**WORK TO COMPLETE**
What is needed is a word-for-word copy of the listing below, without pictures.

[Start of Attachment]

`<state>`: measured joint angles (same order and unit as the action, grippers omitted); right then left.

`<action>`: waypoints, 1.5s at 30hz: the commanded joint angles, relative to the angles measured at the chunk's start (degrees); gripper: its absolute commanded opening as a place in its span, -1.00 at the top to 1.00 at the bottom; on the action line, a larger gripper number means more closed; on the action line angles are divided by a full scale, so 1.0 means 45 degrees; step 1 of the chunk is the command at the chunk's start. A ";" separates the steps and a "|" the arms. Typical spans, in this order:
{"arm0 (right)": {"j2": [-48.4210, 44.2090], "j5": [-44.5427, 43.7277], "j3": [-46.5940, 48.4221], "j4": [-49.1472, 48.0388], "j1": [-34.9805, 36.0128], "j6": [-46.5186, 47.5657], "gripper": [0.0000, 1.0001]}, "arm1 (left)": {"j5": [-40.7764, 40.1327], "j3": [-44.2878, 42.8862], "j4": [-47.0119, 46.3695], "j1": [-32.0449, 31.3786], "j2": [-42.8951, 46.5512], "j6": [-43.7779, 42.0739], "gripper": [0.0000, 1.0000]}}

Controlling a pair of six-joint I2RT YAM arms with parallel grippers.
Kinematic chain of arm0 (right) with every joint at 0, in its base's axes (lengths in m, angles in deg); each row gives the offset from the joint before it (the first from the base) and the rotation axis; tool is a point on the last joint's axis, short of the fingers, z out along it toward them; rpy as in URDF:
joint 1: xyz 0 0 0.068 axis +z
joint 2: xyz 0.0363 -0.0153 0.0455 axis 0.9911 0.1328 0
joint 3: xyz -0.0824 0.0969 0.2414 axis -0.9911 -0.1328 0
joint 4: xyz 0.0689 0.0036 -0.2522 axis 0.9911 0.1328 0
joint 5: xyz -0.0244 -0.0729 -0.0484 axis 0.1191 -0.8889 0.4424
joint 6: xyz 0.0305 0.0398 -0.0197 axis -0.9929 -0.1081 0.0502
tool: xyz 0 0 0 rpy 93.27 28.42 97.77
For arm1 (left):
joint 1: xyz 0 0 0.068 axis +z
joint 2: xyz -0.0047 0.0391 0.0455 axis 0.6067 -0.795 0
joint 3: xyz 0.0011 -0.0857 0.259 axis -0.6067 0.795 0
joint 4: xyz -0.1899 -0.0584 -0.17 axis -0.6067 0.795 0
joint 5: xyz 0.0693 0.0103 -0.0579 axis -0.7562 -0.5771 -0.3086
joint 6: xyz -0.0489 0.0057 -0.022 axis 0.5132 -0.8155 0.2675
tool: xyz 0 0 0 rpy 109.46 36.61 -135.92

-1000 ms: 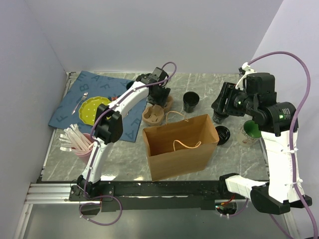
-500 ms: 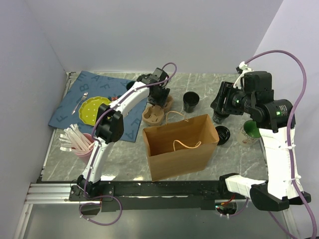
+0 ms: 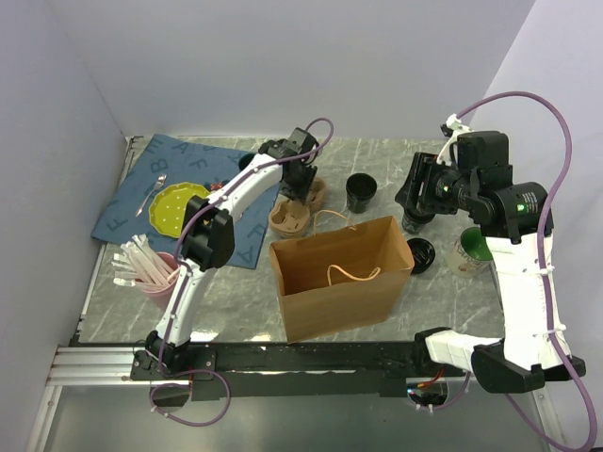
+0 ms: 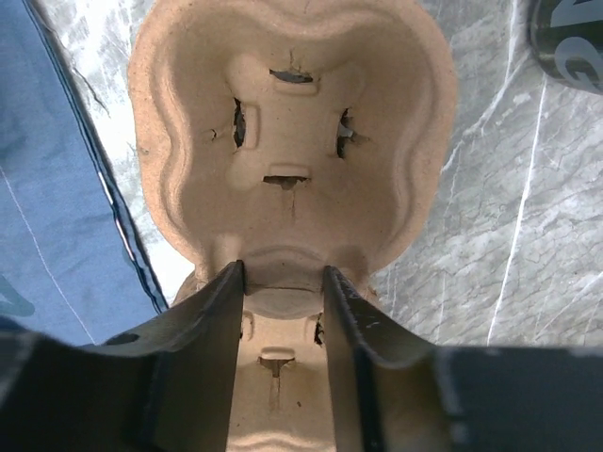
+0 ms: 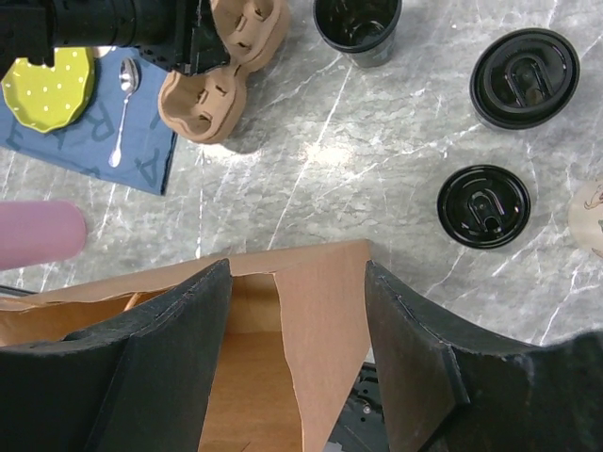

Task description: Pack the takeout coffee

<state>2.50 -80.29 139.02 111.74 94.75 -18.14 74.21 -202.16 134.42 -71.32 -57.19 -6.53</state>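
The takeout coffee is a small black paper cup [image 3: 360,191] standing without a lid on the marble, also in the right wrist view [image 5: 358,24]. Two black lids [image 5: 525,77] [image 5: 483,205] lie apart from it. My left gripper [image 3: 300,193] sits over a brown pulp cup carrier [image 3: 294,209]. Its fingers [image 4: 226,320] press on both sides of the carrier's middle ridge [image 4: 283,287], so this gripper [image 4: 283,273] is shut on it. My right gripper [image 3: 413,215] hangs open and empty [image 5: 297,268] above the far right corner of the open paper bag [image 3: 339,273].
A green mug [image 3: 474,250] stands right of one lid [image 3: 421,254]. A pink cup of straws [image 3: 151,268] is at the left. A yellow plate [image 3: 179,207] and a spoon [image 5: 122,104] lie on a blue mat [image 3: 151,188].
My left gripper's jaws have narrowed onto the carrier's ridge. The right arm has shifted slightly left and back, its jaws unchanged.
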 commanded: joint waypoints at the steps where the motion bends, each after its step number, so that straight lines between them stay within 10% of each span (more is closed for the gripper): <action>1: -0.0146 0.0078 -0.0111 -0.0556 0.0061 0.0150 -0.32 | -0.0080 -0.0984 0.0091 -0.0008 0.0442 0.0091 0.26; 35: -0.1396 0.0410 -0.0989 -0.1180 0.0061 -0.0260 -0.33 | -0.1936 -0.0947 -0.0611 -0.0047 0.3839 0.0657 0.32; 45: -0.1629 0.4451 -0.0695 -0.2642 0.0080 0.0714 -0.34 | -0.0491 0.0265 -0.1159 -0.0867 0.7568 0.1340 0.27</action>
<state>-3.33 -69.38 134.98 106.56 94.75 -18.68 68.37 -201.14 131.88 -73.55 -30.85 -3.31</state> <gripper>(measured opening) 0.669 0.395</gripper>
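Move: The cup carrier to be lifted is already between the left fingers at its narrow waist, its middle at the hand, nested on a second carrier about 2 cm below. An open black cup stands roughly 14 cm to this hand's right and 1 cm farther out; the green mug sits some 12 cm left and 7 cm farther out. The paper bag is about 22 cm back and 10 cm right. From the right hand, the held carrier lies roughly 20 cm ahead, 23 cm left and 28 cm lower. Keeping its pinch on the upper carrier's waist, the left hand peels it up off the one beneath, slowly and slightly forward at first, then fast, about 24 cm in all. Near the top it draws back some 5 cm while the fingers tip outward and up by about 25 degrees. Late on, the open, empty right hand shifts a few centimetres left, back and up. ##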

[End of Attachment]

**COMPLETED EXERCISE**
`<state>`: measured joint angles (same order and unit as the action, grippers omitted); right then left.

`<action>`: waypoints, 1.5s at 30hz: the commanded joint angles, relative to the angles measured at the chunk's start (degrees); gripper: its absolute commanded opening as a place in its span, -1.00 at the top to 1.00 at the bottom; on the action line, a larger gripper number means more closed; on the action line angles are divided by a full scale, so 1.0 means 45 degrees; step 1 of the chunk is the command at the chunk's start. A ";" separates the steps and a "|" the arms. Typical spans, in this order:
{"arm0 (right)": {"j2": [-48.4210, 44.2090], "j5": [-44.5427, 43.7277], "j3": [-46.5940, 48.4221], "j4": [-49.1472, 48.0388], "j1": [-34.9805, 36.0128], "j6": [-46.5186, 47.5657], "gripper": [0.0000, 1.0001]}, "arm1 (left)": {"j5": [-40.7764, 40.1327], "j3": [-44.2878, 42.8862], "j4": [-47.0119, 46.3695], "j1": [-32.0449, 31.3786], "j2": [-42.8951, 46.5512], "j6": [-43.7779, 42.0739], "gripper": [0.0000, 1.0000]}}

Controlling a pair of six-joint I2RT YAM arms with parallel grippers.
Kinematic chain of arm0 (right) with every joint at 0, in its base's axes (lengths in m, angles in deg); each row gives the offset from the joint before it (the first from the base) and the rotation axis; tool is a point on the last joint's axis, short of the fingers, z out along it toward them; rpy as in URDF:
joint 1: xyz 0 0 0.068 axis +z
joint 2: xyz 0.0363 -0.0153 0.0455 axis 0.9911 0.1328 0
joint 3: xyz -0.0824 0.0969 0.2414 axis -0.9911 -0.1328 0
joint 4: xyz 0.0689 0.0036 -0.2522 axis 0.9911 0.1328 0
joint 5: xyz -0.0244 -0.0729 -0.0484 axis 0.1191 -0.8889 0.4424
joint 6: xyz 0.0305 0.0398 -0.0197 axis -0.9929 -0.1081 0.0502
tool: xyz 0 0 0 rpy 93.27 28.42 97.77
For arm1 (left):
joint 1: xyz 0 0 0.068 axis +z
joint 2: xyz -0.0047 0.0391 0.0455 axis 0.6067 -0.795 0
joint 3: xyz 0.0011 -0.0857 0.259 axis -0.6067 0.795 0
joint 4: xyz -0.1899 -0.0584 -0.17 axis -0.6067 0.795 0
joint 5: xyz 0.0693 0.0103 -0.0579 axis -0.7562 -0.5771 -0.3086
joint 6: xyz -0.0489 0.0057 -0.022 axis 0.5132 -0.8155 0.2675
tool: xyz 0 0 0 rpy 109.46 36.61 -135.92

-1000 ms: 
-500 ms: 
+0 ms: 
+0 ms: 
+0 ms: 

Task description: Pack the takeout coffee

<state>2.50 -80.29 139.02 111.74 94.75 -18.14 74.21 -202.16 134.42 -71.32 -57.19 -6.53</state>
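The takeout coffee is a small black paper cup [image 3: 360,191] standing without a lid on the marble, also in the right wrist view [image 5: 358,24]. Two black lids [image 5: 525,77] [image 5: 483,205] lie apart from it. My left gripper [image 3: 300,193] sits over a brown pulp cup carrier [image 3: 294,209]. Its fingers [image 4: 226,320] press on both sides of the carrier's middle ridge [image 4: 283,287], so this gripper [image 4: 283,273] is shut on it. My right gripper [image 3: 413,215] hangs open and empty [image 5: 297,268] above the far right corner of the open paper bag [image 3: 339,273].
A green mug [image 3: 474,250] stands right of one lid [image 3: 421,254]. A pink cup of straws [image 3: 151,268] is at the left. A yellow plate [image 3: 179,207] and a spoon [image 5: 122,104] lie on a blue mat [image 3: 151,188].
My left gripper's jaws have narrowed onto the carrier's ridge. The right arm has shifted slightly left and back, its jaws unchanged.
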 commanded: joint waypoints at the steps where the motion bends, each after its step number, so that straight lines between them stay within 10% of each span (more is closed for the gripper): <action>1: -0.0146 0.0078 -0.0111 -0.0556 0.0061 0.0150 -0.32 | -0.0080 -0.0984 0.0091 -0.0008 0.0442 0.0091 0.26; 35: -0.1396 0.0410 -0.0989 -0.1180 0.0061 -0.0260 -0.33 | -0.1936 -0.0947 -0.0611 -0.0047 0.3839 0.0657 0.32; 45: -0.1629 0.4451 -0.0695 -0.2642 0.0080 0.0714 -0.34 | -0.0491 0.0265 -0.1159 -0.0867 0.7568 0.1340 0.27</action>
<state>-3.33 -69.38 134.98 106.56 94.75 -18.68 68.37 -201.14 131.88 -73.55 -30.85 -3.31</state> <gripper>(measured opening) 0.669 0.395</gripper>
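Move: The cup carrier to be lifted is already between the left fingers at its narrow waist, its middle at the hand, nested on a second carrier about 2 cm below. An open black cup stands roughly 14 cm to this hand's right and 1 cm farther out; the green mug sits some 12 cm left and 7 cm farther out. The paper bag is about 22 cm back and 10 cm right. From the right hand, the held carrier lies roughly 20 cm ahead, 23 cm left and 28 cm lower. Keeping its pinch on the upper carrier's waist, the left hand peels it up off the one beneath, slowly and slightly forward at first, then fast, about 24 cm in all. Near the top it draws back some 5 cm while the fingers tip outward and up by about 25 degrees. Late on, the open, empty right hand shifts a few centimetres left, back and up. ##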

The exercise asks for nothing more than this.